2. The method for analyzing the sensitivity of prompt words in a large language model according to claim 1, characterized in that, The prompt words The performance metrics under this model are the correctness of the responses given true values in the instance data.
3. The method for analyzing the sensitivity of cue words in a large language model according to claim 2, characterized in that, The correctness of the large language model's answer is defined as the similarity between the large language model's answer and the given true value.
4. The method for analyzing the sensitivity of prompt words in a large language model according to claim 1, characterized in that, The prompt words The performance metrics below do not include the scores given to the large language model's answers in the instance data when the true values are not included.

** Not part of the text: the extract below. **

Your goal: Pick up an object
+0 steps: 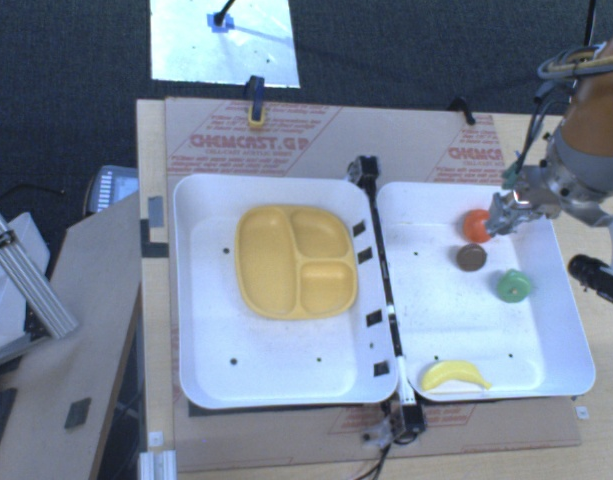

5. The method for analyzing the sensitivity of prompt words in a large language model according to claim 1, characterized in that, In the process of analyzing the overall prompting word sensitivity of the large language model to be tested, the sensitivity analysis index PSS represents the probability of inconsistency in correctness between any two prompts in the same instance in both subjective and objective evaluation.
6. The method for analyzing the sensitivity of prompt words in a large language model according to claim 1, characterized in that, In the process of analyzing the overall prompt sensitivity of the large language model to be tested, the sensitivity analysis index PSS represents the difference in average response quality between two prompts in the same instance in the objective evaluation.